(TASK STATEMENT)
Across the entries below, determine how many lines include the word "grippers". State only the resulting number.

-------------------------

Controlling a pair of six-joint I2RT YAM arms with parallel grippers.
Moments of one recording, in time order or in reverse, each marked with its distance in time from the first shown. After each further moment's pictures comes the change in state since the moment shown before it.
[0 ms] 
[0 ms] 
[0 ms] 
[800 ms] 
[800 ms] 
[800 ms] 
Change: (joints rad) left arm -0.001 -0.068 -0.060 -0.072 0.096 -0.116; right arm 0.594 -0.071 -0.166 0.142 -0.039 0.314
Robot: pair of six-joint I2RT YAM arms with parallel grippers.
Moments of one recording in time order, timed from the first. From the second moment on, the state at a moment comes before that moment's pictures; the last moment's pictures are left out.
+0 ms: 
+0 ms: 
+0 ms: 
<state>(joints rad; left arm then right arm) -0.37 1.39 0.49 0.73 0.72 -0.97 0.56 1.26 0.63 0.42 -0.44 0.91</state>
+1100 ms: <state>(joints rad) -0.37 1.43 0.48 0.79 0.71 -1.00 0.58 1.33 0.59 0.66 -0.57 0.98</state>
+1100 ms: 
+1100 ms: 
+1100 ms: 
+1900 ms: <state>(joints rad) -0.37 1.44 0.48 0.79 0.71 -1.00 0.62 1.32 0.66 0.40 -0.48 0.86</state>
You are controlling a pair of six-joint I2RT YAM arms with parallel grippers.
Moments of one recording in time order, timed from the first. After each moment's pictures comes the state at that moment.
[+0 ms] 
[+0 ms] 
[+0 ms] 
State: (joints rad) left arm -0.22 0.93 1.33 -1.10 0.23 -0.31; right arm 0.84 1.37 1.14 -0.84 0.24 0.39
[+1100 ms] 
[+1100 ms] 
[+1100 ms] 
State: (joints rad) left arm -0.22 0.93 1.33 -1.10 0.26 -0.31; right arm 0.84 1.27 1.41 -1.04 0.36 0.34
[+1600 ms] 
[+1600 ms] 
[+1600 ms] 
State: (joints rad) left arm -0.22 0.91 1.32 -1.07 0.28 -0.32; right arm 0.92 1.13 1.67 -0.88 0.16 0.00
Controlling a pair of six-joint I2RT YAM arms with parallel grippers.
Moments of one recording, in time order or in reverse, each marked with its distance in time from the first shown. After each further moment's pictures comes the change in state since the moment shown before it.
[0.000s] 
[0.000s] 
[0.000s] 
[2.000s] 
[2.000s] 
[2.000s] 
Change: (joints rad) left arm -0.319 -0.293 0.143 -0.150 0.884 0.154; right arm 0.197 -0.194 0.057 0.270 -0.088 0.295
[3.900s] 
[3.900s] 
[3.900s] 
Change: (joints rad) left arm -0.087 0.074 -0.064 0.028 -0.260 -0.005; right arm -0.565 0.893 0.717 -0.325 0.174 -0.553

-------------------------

(WORKED SOLUTION)
4